I hope Apple turns down the woodgrain knob and cranks up the cold, beautiful, and logical knob in their future designs.
It's still the sort of thing where you want to check out, change the project, and check back in quick to avoid conflicts. I can imagine it getting worse with far-distance branches though.
It's not too different from a makefile, except you'll get a better error message when you muck up your makefile.
> Unfortunately for everyone involved, every OS X application that’s showed up over the years gave up and tried to turn CLI commands into buttons.
It's my understanding that for a really long time there was no linkable library for interacting with Git. So unless these devs wanted to first write said library they were pretty much left with putting buttons on the CLI.
You might say "Well they should have written one, then!" but that is quite a risky capital expense on a piece of software that could easily flop. GitHub did it (with Summer of Code's help), but they have umpteen uses of such a library even if nobody uses GitHub for Mac.
> It blows my mind that no one tried to do anything special. Git (and its DVCS cousins like Mercurial & Bazaar) provide an amazing platform to build next generation clients — and it’s like the entire OS X ecosystem left their imagination at home.
I dunno, I think GitX (especially its forks) does some pretty special things, including making it dead simple to stage/unstage/discard single lines of files.
Cocoa is probably the framework best suited for incorporating web views, and tons of apps do this: Mail.app, iTunes, Aperture, Colloquy, etc. etc. Use the right tool for the right job, if you have something that is going to have a lot of flow-based layout, then by all means use WebView.
It's kind of like refusing to use an NSTextView, then complaining about having to lay out text yourself.
What about conflict resolution? That's one of the hairiest, least-user-friendly scenarios in my experience.
Though, I think the difficulty of making a complex GUI in Cocoa shines in the OS X world. It's a lot harder to make a working UI, so you want to get the design right the first time, so you don't have to go back and re-do.
They're document-oriented, rather than project oriented (or if you present git repository as bundle, you lose nifty per-document presentation).

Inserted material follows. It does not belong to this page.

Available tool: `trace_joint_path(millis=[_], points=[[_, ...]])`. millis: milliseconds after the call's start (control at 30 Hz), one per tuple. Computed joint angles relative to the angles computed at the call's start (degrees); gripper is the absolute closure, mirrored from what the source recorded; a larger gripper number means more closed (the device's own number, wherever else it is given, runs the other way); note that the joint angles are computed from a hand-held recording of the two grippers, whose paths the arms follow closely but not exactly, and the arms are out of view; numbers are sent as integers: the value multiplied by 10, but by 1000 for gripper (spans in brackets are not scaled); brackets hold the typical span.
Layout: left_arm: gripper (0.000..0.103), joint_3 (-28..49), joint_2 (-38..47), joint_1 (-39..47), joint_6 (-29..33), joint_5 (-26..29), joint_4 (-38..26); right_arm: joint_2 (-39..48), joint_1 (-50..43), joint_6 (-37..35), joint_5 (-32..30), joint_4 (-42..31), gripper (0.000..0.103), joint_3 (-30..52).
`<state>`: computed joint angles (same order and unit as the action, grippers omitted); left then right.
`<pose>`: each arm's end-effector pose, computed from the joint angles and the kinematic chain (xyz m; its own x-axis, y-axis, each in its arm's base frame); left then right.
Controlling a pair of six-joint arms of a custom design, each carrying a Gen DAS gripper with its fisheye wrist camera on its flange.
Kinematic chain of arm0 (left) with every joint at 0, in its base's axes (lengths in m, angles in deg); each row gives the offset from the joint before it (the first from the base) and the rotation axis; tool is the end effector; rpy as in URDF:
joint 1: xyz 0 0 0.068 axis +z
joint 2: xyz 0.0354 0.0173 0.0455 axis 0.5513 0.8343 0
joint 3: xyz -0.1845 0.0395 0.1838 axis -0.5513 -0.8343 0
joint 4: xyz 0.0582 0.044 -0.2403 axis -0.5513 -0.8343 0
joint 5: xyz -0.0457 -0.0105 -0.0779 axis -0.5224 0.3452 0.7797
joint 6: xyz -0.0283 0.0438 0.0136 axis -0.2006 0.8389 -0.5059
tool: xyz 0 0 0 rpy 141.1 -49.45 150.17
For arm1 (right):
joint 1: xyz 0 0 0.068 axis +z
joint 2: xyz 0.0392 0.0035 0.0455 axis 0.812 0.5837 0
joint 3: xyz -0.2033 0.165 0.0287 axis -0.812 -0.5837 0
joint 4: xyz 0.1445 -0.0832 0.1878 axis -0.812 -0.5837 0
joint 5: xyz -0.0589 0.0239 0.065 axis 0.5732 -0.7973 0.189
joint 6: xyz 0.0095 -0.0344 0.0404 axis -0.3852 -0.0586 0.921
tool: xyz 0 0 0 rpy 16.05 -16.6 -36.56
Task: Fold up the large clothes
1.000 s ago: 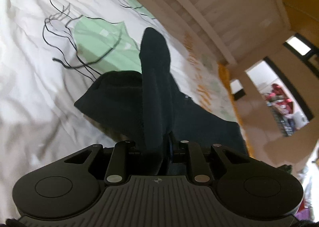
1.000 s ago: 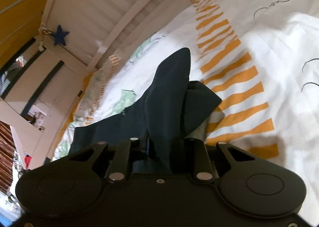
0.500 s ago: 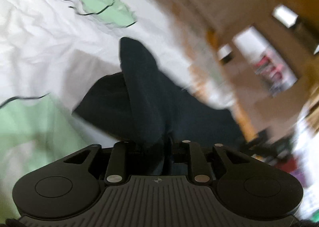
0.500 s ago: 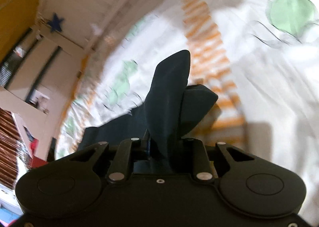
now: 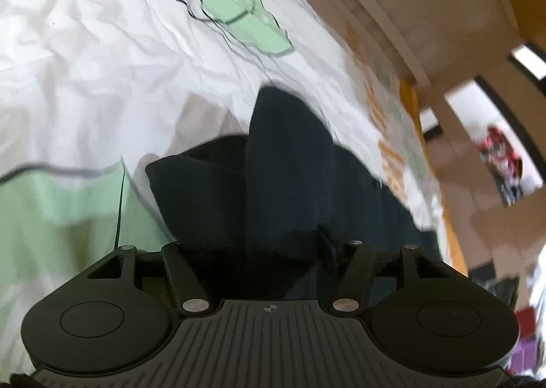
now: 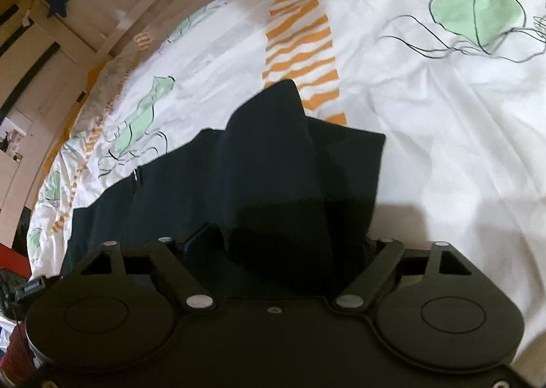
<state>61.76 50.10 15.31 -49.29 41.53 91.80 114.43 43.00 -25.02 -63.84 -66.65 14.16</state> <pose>0.1958 -0.0677 0.0688 -0.6577 -0.6124 -0.4387 -0.2265 0.7162 -0.6602 0.3470 -0.0443 0.0575 -0.8736 0.0858 -0.4790 -0.2391 0.7816 0.5761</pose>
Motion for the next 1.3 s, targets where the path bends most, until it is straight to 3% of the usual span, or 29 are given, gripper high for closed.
trace_joint_path(millis=[167, 267, 400, 467, 567, 667, 933, 1300], points=[[45, 0, -24, 8, 16, -47, -14, -4, -20, 12, -24, 39, 18, -23], [45, 19, -81, -19, 19, -123, -108, -7, -29, 30, -23, 67, 18, -33], [39, 38, -200, -101, 20, -299, -279, -14, -38, 54, -14, 99, 16, -45], [37, 48, -252, -138, 19, -357, -349, -14, -39, 54, -12, 98, 12, -46], [31, 82, -288, -198, 10, -415, -433, -15, -34, 39, -2, 91, 8, -45], [29, 134, -270, -260, -8, -452, -484, -15, -27, 17, 2, 69, 0, -41], [28, 259, -92, -365, -67, -470, -482, -17, -27, -2, -1, 47, 1, -46], [26, 406, 120, -397, -95, -444, -528, -24, -20, -13, 8, 49, 0, -58]])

iCloud may force creation of versions (commits?)
There's no branching. There's lots of locking and exclusive access.
This is getting a lot better in Lion. If you browse the WWDC 2011 videos, look for Session 103 "Cocoa Autolayout".
I hope that means they plan to build a git GUI client for Windows, the poor bastard child of git support.
Apple wouldn't be able to politely ask people not to blog about their stuff.
Branching projects is hard in XCode? Zip up the project files and back up the revision... in I don't know, a source code repository? LOL!
None of the re-writing is required in Xcode for your app. Design the app, then make it in Xcode. If you have to make revisions to the design of your app, go back to designing it. Most of the code can be re-used, but clearly you haven't finished designing the app yet...
Interesting take on the initial experience. But instead of casting about for blame, it might be better to ask why your processes are going wrong.